McAnuff does at least centralize and centre all the action towards the front of the stage (the London version had quite a deep stage and a lot of it was at the back and felt distant, both physically and psychologically) but with all the small set pieces rolling in and out, the musical felt like a series of best-of scenes instead of flowing from one to the next song.
But let's get back to the stars!
While Lauren Graham's Adelaide still felt a little like Lauren Graham (especially if you've seen her in interviews) PLAYING Adelaide, at least it was nice to see her become the anti-Lorelai Gilmore, a silly naive and ditzy blonde who works as a showgirl as she awaits for a marriage proposal from the lying Nathan Detroit. It's not a perfect performance but there's a relief and joy of watching Graham's Adelaide, knowing that the TV star could do it, and do it quite well. Graham milked all the comedy she could and her singing was surprisingly taut. I could totally see her repeat Matthew Broderick's career trajectory and find new life as a musical theatre star (not that I wouldn't want to see her back on TV, and in fact, already has a new pilot Let It Go in development).

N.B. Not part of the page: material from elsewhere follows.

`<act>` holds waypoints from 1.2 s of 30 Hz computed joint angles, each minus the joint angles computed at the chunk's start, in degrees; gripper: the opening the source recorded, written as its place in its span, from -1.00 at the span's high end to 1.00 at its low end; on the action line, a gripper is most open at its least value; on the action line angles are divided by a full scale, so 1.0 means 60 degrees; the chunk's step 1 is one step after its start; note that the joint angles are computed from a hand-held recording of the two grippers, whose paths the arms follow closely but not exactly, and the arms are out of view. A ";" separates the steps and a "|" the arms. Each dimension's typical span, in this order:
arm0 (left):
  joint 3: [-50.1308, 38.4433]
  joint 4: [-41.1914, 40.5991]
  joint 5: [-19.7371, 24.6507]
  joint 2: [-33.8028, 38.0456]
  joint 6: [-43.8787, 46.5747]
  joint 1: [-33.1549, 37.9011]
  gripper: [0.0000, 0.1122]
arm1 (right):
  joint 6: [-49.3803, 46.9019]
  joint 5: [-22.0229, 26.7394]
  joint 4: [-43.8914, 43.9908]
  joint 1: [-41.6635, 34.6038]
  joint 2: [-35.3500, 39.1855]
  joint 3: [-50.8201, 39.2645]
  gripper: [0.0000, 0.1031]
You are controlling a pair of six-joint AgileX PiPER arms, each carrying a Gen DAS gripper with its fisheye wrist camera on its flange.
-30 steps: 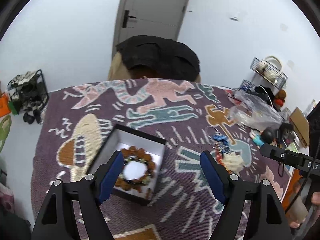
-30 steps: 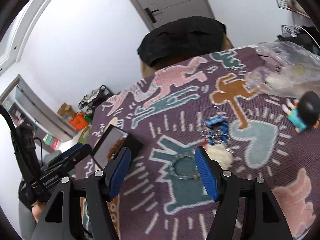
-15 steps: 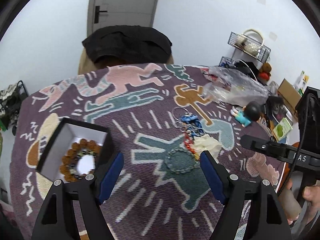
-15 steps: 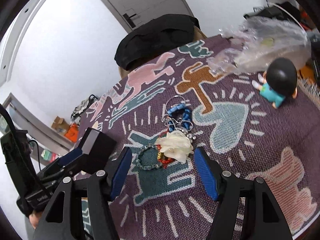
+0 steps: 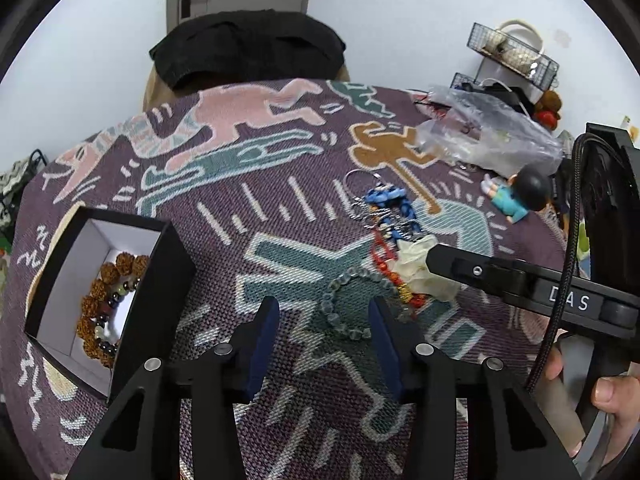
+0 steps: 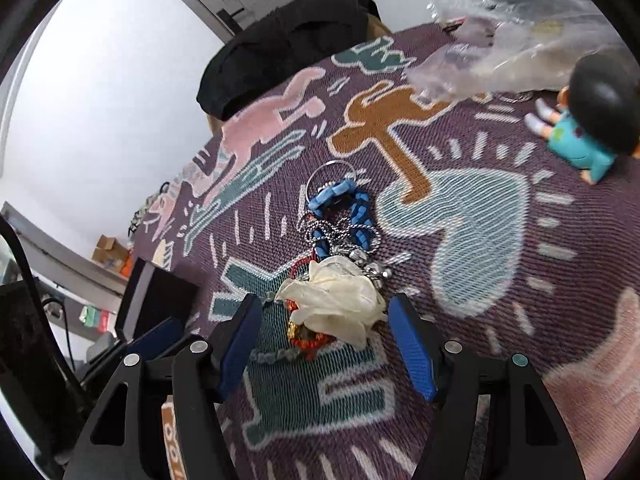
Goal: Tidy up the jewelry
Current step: 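Grasp the green jade bracelet with the left gripper while the right gripper grasps the white cloth flower, then carry the green jade bracelet into the black box and open the left gripper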
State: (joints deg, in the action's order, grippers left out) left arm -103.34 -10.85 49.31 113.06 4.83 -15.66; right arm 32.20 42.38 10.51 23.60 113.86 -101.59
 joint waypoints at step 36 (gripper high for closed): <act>-0.0878 0.1184 0.0126 0.0365 -0.0816 -0.0565 0.85 | -0.1114 -0.2129 0.1108 -0.0478 -0.2929 0.3281 0.94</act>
State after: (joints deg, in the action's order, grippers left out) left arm -108.61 -3.75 50.06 115.26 -0.07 -19.05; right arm 25.51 29.61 17.16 20.73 96.28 -81.90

While their love chemistry doesn't sizzle, Graham and Oliver Platt seem to really be getting their comedic timing to gel (especially after early buzz that Platt seemed totally miscast) and Platt's performance was far better than I anticipated. Again, I'm not sure it was anywhere as close to Nathan Lane's but Platt manages to hold his own and his quirky turn as Detroit managed to amuse me and keep the plot going.

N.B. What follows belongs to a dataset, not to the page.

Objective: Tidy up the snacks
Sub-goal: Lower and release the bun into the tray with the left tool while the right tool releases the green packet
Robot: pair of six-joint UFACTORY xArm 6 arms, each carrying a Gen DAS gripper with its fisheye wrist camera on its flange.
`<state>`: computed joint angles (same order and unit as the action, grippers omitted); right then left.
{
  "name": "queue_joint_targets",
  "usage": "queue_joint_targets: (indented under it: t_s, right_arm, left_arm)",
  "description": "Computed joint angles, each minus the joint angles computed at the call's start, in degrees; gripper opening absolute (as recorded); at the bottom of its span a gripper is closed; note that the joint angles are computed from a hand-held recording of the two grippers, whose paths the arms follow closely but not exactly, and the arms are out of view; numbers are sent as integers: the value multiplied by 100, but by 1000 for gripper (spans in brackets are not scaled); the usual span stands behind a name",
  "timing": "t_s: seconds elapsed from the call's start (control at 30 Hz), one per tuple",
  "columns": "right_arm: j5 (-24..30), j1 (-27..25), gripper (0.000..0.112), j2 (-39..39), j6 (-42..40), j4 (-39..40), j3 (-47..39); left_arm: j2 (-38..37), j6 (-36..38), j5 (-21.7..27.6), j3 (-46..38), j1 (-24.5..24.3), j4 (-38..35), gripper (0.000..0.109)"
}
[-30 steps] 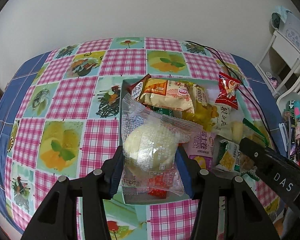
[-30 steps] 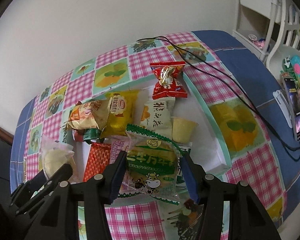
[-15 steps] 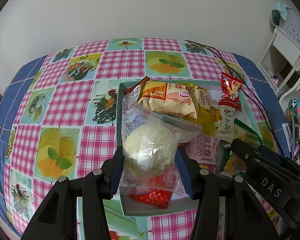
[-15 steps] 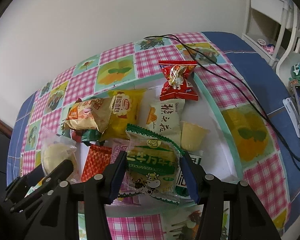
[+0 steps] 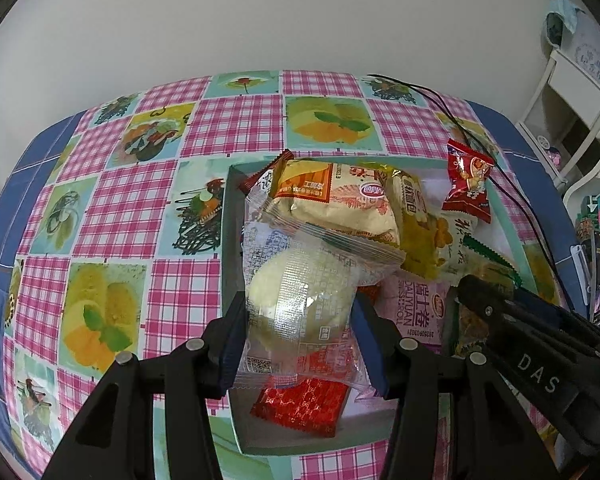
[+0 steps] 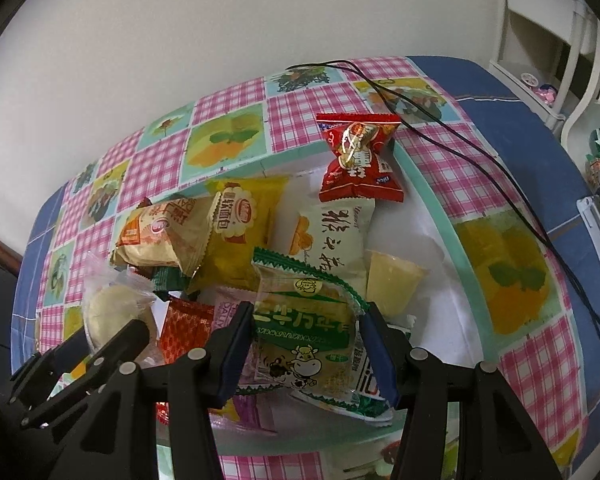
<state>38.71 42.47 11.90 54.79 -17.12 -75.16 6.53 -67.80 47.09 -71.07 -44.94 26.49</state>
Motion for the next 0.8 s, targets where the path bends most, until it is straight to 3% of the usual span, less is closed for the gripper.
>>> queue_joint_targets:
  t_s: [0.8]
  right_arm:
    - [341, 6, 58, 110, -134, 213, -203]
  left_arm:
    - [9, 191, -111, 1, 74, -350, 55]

Craig Bierko does a decent job with Sky Masterson but as a non-fan, he didn't sway me to become one, but at least I didn't dislike his performance. His pairing with Kate Jennings Grant though at least had more chemistry than Graham and Platt, so their quick love affair is a bit more believable. Her drunken behavior in Havana was cute and hilarious and turned that whole scene (usually not my favorite part of the show) into a great trip.
The show also luckily has a strong ensemble with Tituss Burgess (The Little Mermaid) as Nicely-Nicely Johnson, Steve Rosen (Spamalot) as Benny Southstreet and Spencer Moses as Rusty Charlie. While Burgess gets to steal the show later with "Sit Down, You're Rockin' the Boat", I really found myself loving Steve Rosen's Benny Southstreet. He plays it perfectly and has a great voice, and perfectly balances it all without stealing attention away from others, while never getting lost in the shuffle.

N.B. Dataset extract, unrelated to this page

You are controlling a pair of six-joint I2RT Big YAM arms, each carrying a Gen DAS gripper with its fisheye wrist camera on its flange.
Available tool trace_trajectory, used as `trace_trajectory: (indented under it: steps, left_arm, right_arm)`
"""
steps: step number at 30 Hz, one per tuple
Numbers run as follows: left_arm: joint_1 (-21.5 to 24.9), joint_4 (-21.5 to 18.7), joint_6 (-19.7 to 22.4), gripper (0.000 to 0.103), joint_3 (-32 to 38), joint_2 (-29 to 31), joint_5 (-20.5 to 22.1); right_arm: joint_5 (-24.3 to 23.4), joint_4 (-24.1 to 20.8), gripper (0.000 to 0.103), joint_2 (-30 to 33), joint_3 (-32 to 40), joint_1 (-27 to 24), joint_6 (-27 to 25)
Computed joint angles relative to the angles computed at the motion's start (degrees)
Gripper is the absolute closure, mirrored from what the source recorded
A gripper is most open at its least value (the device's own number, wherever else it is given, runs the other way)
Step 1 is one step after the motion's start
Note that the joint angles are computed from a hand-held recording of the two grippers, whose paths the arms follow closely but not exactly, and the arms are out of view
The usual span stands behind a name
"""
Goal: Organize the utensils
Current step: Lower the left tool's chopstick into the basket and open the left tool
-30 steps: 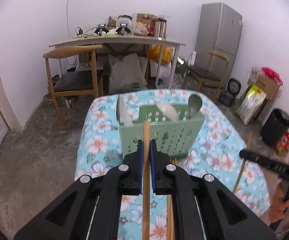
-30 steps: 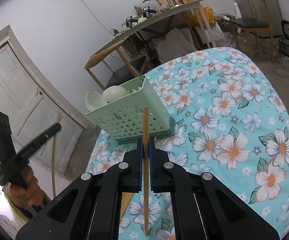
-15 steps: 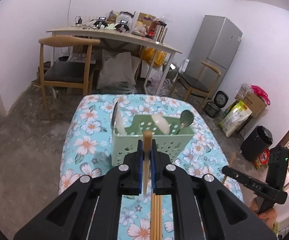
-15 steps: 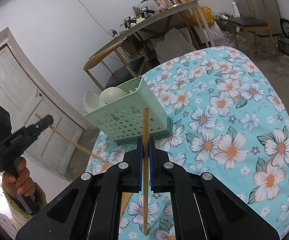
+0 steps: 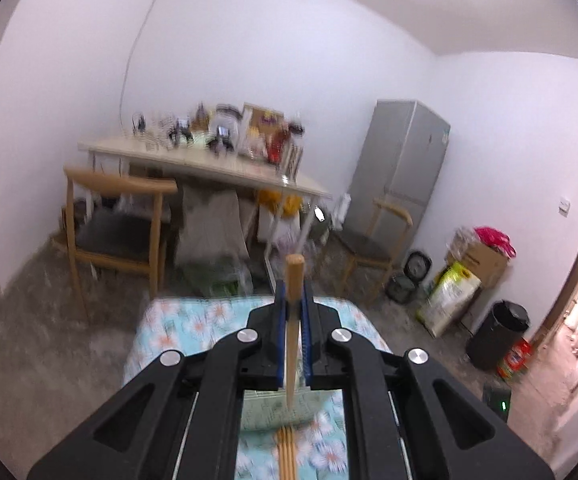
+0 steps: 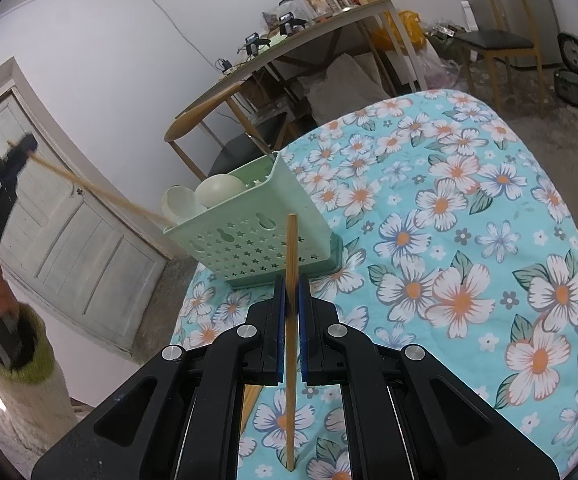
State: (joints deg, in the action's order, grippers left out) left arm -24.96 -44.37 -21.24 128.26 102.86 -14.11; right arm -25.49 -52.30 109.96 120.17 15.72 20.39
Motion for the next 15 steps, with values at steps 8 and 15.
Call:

Jim Ortlieb (above with Grant, Roswell) as Arvide Abernathy, Glenn Fleshler (Spring Awakening) as Big Jule, Jim Walton as Harry the Horse, and Adam LeFevre (Recount) as Lt. Brannigan are notable in the male ensemble, but it's Mary Testa who takes the small role of General Cartwright (I think she's in maybe 3 scenes at most) and STEALS THE SHOW. I know it's an overused expression, but she takes "Sit Down, You're Rockin' the Boat" away from Burgess (who is already doing a pretty good job with it) and makes the show, for a brief moment, into a must see musical.
Alas, while the song leaves the musical on a supremely high note, the quick tie-it-all-up-in-a-happy-ending resolution (which has always been a problem in the book, imho) that actually ends the shows, deflates a lot of the energy Testa manages to pump up.
Alas, while any fan of Gilmore Girls will want to see Lauren Graham's terrific Broadway Musical debut, and Mary Testa and Kate Jennings Grant totally shine, the overall show seems very pedestrian and average and missing some internal soul. The new Guys & Dolls is watchable and enjoyable enough, but not a must see.